1999 marked the emergence of the Cross Country Invitational, featuring some of South Florida's top middle and senior high school runners.

The 2016 festival season featured the inaugural Robotics Competition. The first Robotics Competition to be hosted in Miami-Dade County, where 101 teams and 500 participants were a part of the event.

The 2018 Festival is marked with the addition of a new International Soccer Cup. The International Soccer Cup will host soccer players ages 8–18 from local, national, and international club teams to compete in this inaugural event.

The 2018 Festival Season is the 70th Anniversary of the Junior Orange Bowl. Currently, a focus is on developing educational and developmental opportunities for the students and athletes in the South Florida community.
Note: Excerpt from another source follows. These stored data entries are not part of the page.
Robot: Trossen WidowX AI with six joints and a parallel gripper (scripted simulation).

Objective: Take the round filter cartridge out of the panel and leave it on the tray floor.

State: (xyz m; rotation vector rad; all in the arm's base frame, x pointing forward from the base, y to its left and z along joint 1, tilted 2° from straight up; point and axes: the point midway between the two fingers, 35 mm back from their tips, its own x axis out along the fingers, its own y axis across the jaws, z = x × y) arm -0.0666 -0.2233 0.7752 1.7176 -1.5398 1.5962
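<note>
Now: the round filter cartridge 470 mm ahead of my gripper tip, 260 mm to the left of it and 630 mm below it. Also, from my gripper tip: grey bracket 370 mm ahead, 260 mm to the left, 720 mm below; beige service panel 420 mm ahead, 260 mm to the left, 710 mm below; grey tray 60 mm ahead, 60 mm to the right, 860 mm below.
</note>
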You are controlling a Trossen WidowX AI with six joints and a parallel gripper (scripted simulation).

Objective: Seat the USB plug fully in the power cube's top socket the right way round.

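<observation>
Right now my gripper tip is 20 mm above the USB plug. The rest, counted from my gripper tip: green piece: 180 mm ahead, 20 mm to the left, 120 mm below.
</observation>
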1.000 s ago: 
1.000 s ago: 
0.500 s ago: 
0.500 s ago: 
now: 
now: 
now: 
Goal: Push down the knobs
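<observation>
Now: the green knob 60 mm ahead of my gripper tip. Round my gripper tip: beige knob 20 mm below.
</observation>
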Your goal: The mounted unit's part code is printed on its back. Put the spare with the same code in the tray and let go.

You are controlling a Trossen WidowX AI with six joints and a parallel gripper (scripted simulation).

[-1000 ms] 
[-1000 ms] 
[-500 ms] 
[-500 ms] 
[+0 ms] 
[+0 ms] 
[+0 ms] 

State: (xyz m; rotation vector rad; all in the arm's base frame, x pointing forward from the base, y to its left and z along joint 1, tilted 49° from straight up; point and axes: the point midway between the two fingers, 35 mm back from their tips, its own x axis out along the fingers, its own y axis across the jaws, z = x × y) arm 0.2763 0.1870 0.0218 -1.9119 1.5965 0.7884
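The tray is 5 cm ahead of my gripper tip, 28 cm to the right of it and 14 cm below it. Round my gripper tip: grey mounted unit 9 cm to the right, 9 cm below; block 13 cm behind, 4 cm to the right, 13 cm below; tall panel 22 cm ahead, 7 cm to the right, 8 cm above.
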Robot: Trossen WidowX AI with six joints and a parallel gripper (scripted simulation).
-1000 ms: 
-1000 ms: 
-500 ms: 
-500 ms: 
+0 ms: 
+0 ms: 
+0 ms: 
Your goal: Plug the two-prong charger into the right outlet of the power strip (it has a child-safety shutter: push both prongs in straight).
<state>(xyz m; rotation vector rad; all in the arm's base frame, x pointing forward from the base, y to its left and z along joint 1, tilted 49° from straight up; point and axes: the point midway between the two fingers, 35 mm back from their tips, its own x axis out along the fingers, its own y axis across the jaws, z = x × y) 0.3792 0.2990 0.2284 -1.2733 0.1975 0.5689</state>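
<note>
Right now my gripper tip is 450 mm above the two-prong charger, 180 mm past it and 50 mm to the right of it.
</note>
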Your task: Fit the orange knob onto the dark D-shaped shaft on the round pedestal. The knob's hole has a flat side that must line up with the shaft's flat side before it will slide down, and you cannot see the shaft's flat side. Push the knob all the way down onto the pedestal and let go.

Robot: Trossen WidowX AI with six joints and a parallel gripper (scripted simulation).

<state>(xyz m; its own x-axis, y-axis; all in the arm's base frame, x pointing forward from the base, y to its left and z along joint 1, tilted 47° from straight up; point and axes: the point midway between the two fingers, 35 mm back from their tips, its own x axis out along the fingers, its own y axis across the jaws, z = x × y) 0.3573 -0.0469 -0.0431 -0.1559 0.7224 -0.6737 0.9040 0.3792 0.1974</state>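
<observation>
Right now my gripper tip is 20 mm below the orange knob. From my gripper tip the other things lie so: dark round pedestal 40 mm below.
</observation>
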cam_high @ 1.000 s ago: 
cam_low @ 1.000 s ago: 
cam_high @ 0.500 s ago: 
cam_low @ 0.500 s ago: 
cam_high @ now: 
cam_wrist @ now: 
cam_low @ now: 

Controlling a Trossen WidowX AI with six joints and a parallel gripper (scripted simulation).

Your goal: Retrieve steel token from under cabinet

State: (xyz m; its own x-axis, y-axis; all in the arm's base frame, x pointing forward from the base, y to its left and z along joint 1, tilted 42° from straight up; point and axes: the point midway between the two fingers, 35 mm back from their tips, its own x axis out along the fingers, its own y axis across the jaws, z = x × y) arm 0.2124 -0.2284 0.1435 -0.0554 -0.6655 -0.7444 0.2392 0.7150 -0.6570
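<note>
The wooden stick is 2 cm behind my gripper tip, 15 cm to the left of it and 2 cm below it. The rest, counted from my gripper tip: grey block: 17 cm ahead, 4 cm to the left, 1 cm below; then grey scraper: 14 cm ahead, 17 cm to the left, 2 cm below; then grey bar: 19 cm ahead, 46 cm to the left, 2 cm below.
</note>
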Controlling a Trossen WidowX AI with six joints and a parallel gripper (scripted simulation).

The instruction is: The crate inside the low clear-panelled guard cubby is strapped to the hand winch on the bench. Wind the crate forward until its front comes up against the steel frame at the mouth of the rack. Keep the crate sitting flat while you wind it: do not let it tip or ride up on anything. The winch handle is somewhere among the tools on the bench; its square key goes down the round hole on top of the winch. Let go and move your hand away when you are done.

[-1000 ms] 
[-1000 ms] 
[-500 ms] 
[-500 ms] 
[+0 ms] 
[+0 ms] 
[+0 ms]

==Notable Junior Orange Bowl participants==

The following sports players and well-known community leaders have participated in Junior Orange Bowl events according to the organization's website:

- Chris Evert (USA) – 1967 Junior Orange Bowl International Tennis Champion, Former WTA World No. 1, 18 Grand Slam championships, inducted into the International Tennis Hall of Fame in 1995.
- Steffi Graf (GER) – 1981 Junior Orange Bowl International Tennis Champion, Former WTA World No. 1, 22 Grand Slam championships, inducted into the International Tennis Hall of Fame in 2004.
- Monica Seles (USA) - 1985 Junior Orange Bowl International Tennis Champion, Former WTA World No. 1, 9 Grand Slam championships, inducted into the International Hall of Fame in 2009.
- Bubba Watson (USA) – 2012 Masters Champion
- Jonathan Vilma – Junior Orange Bowl Basketball Participant, 11-year NFL Veteran, Three NFL Pro Bowls, Super Bowl XLIV Champion.
- Jimmy Connors (USA) – 1964 Junior Orange Bowl International Tennis Champion, Former ATP World No. 1, eight Grand Slam Championships, inducted into the International Tennis Hall of Fame in 1998.
- Andy Roddick (USA) – Former ATP World No.1, 2003 U.S. Open Champion.
- Lexi Thompson (USA) – 2010 Junior Orange Bowl International Golf Champion – Youngest woman to ever win an LPGA event.
- Kim Clijsters (BEL) – Former WTA World No.1, four Grand Slam championships
- Juan Martin del Potro (ARG) – 2002 Junior Orange Bowl International Tennis Champion, 2009 U.S. Open Champion
- Jose Maria Olazabal (ESP) – 1994 and 1999 Masters Champion
- Justine Henin (BEL) – 1996 Junior Orange Bowl International Tennis Champion, Former WTA World No.1, seven Grand Slam championships
- Caroline Wozniacki (DEN) – Former WTA World No.1
- Andy North (USA) – Two USGA U.S. Open championships
- Robin Soderling (SWE) – 10 career ATP titles
- Hal Sutton (USA) – 1984 PGA Championship winner, 14 PGA Tour victories
- Mark Calcavecchia (USA) – 1989 British Open champion, 30 PGA Tour victories.
- Jennifer Capriati (USA) – 1987 Junior Orange Bowl International Tennis Champion, former WTA world No. 1, three Grand Slam championships.
- Gabriela Sabatini (ARG) – 1983 Junior Orange Bowl International Tennis Runner-Up, 1990 U.S. Open Champion, Inducted to International Tennis Hall of Fame in 2006.
- Tommy Haas (GER/USA) – 1992 Junior Orange Bowl International Tennis Champion, 14 ATP Titles.

==Mission statement==
The Junior Orange Bowl serves the South Florida community and the youth of the world by providing wholesome, competitive, and multicultural experiences.